*Assignment*
Look through the listing below for the word "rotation" and copy every line where it occurs.

========

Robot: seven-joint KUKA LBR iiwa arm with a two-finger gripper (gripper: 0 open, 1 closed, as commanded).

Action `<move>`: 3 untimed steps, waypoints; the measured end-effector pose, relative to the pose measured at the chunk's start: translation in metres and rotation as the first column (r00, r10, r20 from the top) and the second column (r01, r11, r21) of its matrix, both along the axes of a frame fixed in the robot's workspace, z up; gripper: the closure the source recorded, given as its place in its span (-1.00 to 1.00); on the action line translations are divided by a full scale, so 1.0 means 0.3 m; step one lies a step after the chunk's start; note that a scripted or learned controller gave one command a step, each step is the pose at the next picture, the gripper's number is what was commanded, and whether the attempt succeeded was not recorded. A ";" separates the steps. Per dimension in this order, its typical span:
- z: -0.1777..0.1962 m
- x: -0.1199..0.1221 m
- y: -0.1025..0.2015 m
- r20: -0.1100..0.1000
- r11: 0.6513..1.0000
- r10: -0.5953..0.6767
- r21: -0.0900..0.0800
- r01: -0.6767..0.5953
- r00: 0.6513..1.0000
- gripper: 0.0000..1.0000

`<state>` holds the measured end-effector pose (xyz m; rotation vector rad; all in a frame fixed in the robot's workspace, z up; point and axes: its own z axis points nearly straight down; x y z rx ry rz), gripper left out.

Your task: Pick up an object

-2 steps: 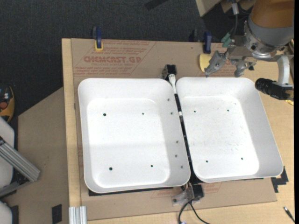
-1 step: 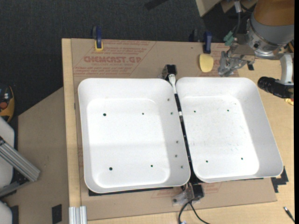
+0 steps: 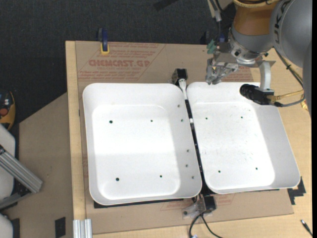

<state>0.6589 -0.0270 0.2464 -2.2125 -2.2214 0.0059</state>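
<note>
Overhead, the gripper [image 3: 214,78] hangs at the far rim of the right bin [image 3: 237,148], close to that bin's left corner, pointing down toward the rim. Whether it is wide or narrow cannot be told at this size. The arm [image 3: 257,19], grey with an orange band, reaches in from the upper right. Where the object lies cannot be told from this view.

The left bin [image 3: 133,148] sits just beside the right bin, their inner rims meeting along a dark strip [image 3: 193,138]. A black clip [image 3: 179,75] sits at the far end of that strip, and a black fitting [image 3: 207,203] at the near end. Each bin's floor carries four small dark dots [image 3: 110,122].

Both bins rest on a brown board [image 3: 124,58] printed with red lettering. A blue-and-yellow clamp [image 3: 103,39] grips the board's far edge, well apart from the gripper. Dark carpet [image 3: 49,14] lies beyond the board.
</note>
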 end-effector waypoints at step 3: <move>0.255 0.025 -0.167 0.013 1.000 -0.014 -0.008 0.014 1.000 1.00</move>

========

*Written solution*
Action `<move>`: 3 untimed steps, waypoints; the measured end-effector pose, relative to the pose measured at the chunk's start: translation in metres and rotation as the first column (r00, r10, r20 from the top) and the second column (r01, r11, r21) of its matrix, both along the axes of a frame fixed in the robot's workspace, z up; gripper: the closure the source recorded, given as its place in its span (-1.00 to 1.00); on the action line translations are divided by a full scale, so 1.0 means 0.3 m; step one lies a step after the chunk's start; note that a scripted or learned controller gave one command a step, each step is the pose at the next picture, the gripper's number is what was commanded, and whether the attempt succeeded was not recorded. A ";" separates the steps. Per dimension in this order, its typical span:
`<state>` holds the measured end-effector pose (xyz m; rotation vector rad; all in a frame fixed in the robot's workspace, z up; point and axes: its own z axis points nearly straight down; x y z rx ry rz), gripper left out.

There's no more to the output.